Frank · January 12, 2015, 4:03pm

One other thought on this - there is further work to be done to improve search that suggests that we will be looking to facilitate search through a different technology, @schuemie had suggested Lucene and there are other possibilities here as well. I suggest we start by finalizing the architecture for our search implementation.

jon_duke · January 12, 2015, 4:53pm

There is probably no one else on this green earth who loves Lucene more than I do, and yes we could set up a SOLR or ElasticSearch instance and rock a new vocabulary API using that.
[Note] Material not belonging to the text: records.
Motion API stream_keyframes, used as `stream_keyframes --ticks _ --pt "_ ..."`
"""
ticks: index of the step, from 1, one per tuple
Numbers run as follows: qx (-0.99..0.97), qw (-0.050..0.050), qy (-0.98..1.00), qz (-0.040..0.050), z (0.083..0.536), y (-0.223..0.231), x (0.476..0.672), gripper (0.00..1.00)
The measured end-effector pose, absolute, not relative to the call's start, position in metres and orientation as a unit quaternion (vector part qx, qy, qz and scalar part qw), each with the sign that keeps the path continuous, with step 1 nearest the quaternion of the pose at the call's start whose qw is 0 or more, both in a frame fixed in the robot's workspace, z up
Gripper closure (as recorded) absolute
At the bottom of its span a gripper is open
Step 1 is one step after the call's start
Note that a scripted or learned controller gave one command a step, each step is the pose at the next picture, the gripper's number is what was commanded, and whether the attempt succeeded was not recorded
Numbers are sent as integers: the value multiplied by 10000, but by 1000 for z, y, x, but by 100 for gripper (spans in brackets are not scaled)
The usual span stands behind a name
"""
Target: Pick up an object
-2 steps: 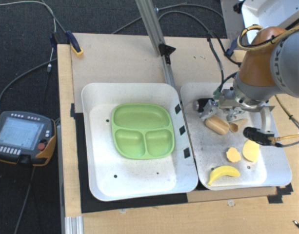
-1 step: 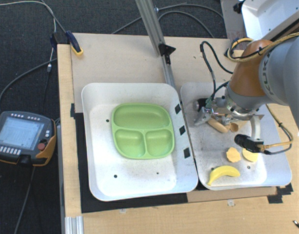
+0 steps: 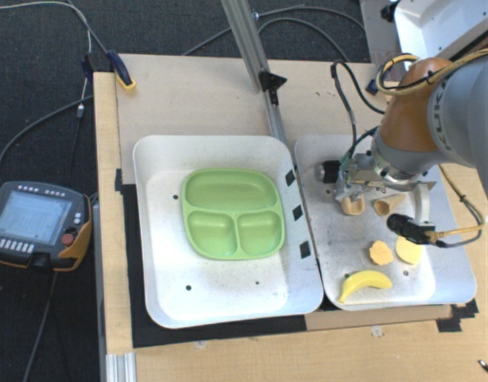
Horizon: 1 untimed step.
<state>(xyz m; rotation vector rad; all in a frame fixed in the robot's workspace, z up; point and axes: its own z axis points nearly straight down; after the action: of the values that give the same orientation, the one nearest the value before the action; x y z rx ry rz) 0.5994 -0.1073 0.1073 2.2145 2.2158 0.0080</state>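
My gripper (image 3: 367, 206) hangs low over the upper middle of the right bin (image 3: 331, 249), its two tan fingertips (image 3: 353, 205) apart and open with only bin floor between them. A yellow banana (image 3: 365, 282) lies near the bin's front edge. Just above it sit an orange round piece (image 3: 380, 253) and a pale yellow piece (image 3: 408, 251) side by side, a little below and right of the gripper. None of them touches the fingers.
The left bin (image 3: 160, 293) holds a green divided plate (image 3: 232, 213). A metal pole (image 3: 251, 46) slants down to the gap between the bins. A black cable plug (image 3: 403, 226) hangs off the wrist near the yellow piece. A teach pendant (image 3: 37, 225) lies off the bench at left.
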Motion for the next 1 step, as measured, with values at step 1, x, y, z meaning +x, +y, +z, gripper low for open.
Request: stream_keyframes --ticks 1 --pt "7063 15 7079 15 156 -97 601 100"
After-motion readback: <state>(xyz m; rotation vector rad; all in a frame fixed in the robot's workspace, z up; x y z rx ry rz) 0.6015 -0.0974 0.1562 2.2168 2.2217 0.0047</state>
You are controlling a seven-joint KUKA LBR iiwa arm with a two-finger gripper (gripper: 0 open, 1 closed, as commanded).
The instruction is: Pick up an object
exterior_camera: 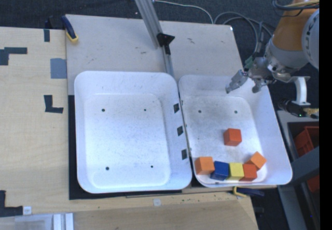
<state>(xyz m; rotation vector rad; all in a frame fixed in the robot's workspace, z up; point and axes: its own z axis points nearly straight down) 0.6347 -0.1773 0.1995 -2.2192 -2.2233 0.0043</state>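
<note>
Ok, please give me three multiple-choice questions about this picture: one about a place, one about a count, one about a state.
1. Where does the lone orange-red cube lie?
A. In the right bin, apart from the row of blocks
B. In the left bin
C. On the wooden bench

2. How many blue blocks are in the right bin?
A. Three
B. One
C. None

3. What is the state of the tool?
A. Shut on the yellow block
B. Pressed onto the lone cube
C. Open, holding nothing, over the bin's far edge

Answers:
1. A, because the cube sits alone on the bin floor, above the row along the near wall.
2. B, because a single blue block lies in the row, between an orange block and a yellow block.
3. C, because the fingers stand spread with nothing between them.
</note>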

But I think there is more value in this current stage of our software development to sticking for now with the clean example that @Frank has put forward with Hermes / WebAPI. To introduce a new technology stack, even a great one like Lucene, seems like it would cause more complexity than necessary at the moment. (I do think a time will come when we really will want to go nuts with Lucene across the entire CDM, not just the vocab, but I’m resisting for now.)

As a use-case dependent operation, the only concrete real-world issue I’m hearing is that we can’t find stuff due to 1) case matching (diabetes mellitus will not return Diabetes Mellitus) and 2) token order (type 2 diabetes will not return diabetes type 2). I think dynamic case-matching type stuff (making it so that AIDS will not return ‘Sharing of sex aids’) is a nice-to-have but not a blocker to anyone finding what they’re looking for.

So I say let’s rally the flag around a few tweaks to the WebAPI and Hermes but otherwise keep the baby in the bathwater.